## Problem to solve
Give the lines again, unchanged, starting with the line containing "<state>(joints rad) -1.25" and ending with the last line of the data below.

## Exercise material

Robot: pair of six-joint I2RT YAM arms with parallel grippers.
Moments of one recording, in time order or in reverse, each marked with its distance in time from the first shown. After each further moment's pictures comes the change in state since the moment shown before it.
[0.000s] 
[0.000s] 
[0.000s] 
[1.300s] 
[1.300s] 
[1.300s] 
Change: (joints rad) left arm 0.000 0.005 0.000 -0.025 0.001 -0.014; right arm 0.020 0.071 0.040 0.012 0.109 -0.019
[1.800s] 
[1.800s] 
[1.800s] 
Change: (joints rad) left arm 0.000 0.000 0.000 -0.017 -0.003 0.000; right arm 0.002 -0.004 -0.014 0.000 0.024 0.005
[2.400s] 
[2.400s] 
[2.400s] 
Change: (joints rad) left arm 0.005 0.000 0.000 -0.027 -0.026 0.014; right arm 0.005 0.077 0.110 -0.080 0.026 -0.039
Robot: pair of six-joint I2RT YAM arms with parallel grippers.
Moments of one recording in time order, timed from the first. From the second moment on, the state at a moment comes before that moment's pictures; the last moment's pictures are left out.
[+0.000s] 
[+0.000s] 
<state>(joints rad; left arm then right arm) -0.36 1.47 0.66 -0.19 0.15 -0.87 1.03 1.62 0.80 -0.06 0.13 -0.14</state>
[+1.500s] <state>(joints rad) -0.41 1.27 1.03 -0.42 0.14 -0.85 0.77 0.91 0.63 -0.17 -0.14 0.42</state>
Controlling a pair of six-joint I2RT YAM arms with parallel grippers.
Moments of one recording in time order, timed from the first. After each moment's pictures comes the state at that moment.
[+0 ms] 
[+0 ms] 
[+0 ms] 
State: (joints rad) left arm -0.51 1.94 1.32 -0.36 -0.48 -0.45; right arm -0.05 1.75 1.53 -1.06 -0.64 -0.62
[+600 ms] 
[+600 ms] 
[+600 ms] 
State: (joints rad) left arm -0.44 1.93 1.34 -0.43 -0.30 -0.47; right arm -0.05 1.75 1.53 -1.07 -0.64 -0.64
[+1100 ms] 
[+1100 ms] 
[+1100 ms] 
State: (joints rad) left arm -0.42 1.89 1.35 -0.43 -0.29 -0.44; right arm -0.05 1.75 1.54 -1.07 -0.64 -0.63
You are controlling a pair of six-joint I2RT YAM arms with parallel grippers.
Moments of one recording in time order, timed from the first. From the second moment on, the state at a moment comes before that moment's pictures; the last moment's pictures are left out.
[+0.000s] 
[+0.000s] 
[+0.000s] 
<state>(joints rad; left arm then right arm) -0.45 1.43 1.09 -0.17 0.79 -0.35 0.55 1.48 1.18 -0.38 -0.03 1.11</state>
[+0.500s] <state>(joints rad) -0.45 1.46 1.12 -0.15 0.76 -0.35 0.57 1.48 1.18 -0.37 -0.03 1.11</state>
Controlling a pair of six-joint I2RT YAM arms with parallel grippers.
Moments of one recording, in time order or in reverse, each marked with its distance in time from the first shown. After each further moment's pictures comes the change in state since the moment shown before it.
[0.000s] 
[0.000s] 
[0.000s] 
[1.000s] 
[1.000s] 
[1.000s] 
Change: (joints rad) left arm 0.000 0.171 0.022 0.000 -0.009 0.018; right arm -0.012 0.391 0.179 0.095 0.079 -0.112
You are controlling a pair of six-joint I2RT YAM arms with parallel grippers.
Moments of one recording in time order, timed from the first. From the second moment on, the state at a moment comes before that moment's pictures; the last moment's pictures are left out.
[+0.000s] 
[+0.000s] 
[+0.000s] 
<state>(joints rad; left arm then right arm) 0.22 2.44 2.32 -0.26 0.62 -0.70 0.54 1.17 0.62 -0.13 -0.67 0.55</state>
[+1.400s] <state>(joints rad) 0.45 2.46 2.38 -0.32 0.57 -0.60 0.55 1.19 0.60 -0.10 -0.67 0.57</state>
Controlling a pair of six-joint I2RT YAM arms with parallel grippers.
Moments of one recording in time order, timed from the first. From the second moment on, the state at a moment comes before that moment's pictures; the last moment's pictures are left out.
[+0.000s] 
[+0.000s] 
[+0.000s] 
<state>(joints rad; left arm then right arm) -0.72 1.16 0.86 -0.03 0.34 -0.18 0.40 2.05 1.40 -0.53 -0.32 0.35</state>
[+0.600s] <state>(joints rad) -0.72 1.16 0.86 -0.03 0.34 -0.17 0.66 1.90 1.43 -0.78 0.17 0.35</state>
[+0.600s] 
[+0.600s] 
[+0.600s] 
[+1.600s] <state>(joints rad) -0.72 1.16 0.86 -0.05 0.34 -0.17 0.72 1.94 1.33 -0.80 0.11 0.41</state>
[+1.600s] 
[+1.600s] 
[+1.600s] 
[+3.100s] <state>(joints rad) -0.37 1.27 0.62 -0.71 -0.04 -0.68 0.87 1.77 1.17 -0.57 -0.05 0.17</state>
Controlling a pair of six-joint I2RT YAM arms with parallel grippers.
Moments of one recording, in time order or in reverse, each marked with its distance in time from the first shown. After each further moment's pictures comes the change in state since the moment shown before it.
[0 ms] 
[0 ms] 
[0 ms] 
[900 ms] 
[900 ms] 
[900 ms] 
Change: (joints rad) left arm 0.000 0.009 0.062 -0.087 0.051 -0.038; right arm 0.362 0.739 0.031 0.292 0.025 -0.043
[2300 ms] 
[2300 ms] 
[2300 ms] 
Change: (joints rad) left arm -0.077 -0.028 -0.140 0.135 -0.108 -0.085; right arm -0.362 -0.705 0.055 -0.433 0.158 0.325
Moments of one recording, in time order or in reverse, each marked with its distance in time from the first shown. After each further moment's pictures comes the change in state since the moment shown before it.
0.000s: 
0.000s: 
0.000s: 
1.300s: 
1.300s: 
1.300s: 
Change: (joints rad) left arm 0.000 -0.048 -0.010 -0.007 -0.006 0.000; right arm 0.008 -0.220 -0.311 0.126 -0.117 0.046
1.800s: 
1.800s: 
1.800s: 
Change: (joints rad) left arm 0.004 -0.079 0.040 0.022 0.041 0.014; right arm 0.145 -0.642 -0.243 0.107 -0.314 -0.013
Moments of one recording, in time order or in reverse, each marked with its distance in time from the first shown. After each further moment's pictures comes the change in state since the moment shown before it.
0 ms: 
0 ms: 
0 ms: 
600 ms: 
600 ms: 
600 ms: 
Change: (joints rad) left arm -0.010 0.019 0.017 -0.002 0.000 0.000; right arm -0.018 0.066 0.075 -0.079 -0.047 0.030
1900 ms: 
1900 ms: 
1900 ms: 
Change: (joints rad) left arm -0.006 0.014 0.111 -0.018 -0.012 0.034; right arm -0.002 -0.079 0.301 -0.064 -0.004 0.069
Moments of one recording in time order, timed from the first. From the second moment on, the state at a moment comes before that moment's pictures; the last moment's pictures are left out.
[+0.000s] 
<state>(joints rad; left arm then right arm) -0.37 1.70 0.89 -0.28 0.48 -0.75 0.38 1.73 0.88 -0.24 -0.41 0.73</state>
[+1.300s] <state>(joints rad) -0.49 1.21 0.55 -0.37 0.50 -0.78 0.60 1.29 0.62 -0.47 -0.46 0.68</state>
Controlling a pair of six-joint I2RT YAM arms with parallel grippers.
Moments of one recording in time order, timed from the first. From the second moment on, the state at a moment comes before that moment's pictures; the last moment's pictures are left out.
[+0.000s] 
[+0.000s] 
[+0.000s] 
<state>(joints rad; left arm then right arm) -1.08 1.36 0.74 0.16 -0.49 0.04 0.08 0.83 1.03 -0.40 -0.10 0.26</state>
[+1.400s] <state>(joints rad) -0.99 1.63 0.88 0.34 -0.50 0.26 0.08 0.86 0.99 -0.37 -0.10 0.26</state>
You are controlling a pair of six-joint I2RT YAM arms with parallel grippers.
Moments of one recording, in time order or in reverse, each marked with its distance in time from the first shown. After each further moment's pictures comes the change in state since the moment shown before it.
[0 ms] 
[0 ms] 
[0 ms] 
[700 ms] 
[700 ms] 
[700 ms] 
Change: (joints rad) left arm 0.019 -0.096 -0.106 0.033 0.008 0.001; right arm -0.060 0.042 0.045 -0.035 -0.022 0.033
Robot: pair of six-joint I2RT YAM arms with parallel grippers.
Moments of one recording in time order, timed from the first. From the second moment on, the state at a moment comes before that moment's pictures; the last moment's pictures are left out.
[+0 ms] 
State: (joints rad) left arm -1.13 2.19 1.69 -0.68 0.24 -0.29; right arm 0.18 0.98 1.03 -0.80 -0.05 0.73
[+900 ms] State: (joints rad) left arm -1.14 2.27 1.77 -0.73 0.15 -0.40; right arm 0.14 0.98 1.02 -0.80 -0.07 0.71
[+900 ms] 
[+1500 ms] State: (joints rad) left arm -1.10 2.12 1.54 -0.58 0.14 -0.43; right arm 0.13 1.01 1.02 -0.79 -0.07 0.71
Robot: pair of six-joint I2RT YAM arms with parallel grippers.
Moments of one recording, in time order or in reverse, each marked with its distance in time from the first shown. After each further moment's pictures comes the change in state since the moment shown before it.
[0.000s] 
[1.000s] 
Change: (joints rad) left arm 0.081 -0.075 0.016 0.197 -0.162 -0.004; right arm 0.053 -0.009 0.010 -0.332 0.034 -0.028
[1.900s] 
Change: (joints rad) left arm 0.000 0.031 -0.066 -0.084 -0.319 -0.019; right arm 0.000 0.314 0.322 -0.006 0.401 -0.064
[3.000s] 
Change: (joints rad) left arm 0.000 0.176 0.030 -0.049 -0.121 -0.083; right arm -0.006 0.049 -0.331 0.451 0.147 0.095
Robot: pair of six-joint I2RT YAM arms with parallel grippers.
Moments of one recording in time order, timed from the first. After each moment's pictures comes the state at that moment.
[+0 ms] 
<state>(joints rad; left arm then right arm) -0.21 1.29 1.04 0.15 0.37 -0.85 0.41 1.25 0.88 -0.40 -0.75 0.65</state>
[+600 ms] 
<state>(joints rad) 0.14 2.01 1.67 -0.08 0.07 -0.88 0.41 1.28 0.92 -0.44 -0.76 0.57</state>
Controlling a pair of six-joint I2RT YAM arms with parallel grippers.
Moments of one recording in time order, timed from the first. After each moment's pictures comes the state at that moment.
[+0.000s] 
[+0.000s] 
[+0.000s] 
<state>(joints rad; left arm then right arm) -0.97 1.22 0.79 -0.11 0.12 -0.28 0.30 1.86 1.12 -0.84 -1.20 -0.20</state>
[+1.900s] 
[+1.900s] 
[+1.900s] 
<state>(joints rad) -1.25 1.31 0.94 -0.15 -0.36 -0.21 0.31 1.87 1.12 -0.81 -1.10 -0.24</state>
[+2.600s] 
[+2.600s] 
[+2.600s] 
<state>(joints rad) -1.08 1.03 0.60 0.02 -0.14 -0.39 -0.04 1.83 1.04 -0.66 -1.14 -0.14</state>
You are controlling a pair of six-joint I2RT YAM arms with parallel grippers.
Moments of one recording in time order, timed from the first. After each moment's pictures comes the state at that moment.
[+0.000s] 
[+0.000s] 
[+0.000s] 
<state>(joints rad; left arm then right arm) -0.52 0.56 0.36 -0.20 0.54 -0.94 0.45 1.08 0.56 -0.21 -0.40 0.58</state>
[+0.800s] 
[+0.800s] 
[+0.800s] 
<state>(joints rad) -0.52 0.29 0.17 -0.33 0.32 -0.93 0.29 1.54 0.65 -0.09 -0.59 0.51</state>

## Exercise solution
<state>(joints rad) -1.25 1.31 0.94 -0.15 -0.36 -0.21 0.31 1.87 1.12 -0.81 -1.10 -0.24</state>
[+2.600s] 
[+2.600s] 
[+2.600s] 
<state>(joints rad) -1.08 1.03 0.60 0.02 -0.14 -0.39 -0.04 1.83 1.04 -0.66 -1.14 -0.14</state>
You are controlling a pair of six-joint I2RT YAM arms with parallel grippers.
Moments of one recording in time order, timed from the first. After each moment's pictures comes the state at that moment.
[+0.000s] 
[+0.000s] 
[+0.000s] 
<state>(joints rad; left arm then right arm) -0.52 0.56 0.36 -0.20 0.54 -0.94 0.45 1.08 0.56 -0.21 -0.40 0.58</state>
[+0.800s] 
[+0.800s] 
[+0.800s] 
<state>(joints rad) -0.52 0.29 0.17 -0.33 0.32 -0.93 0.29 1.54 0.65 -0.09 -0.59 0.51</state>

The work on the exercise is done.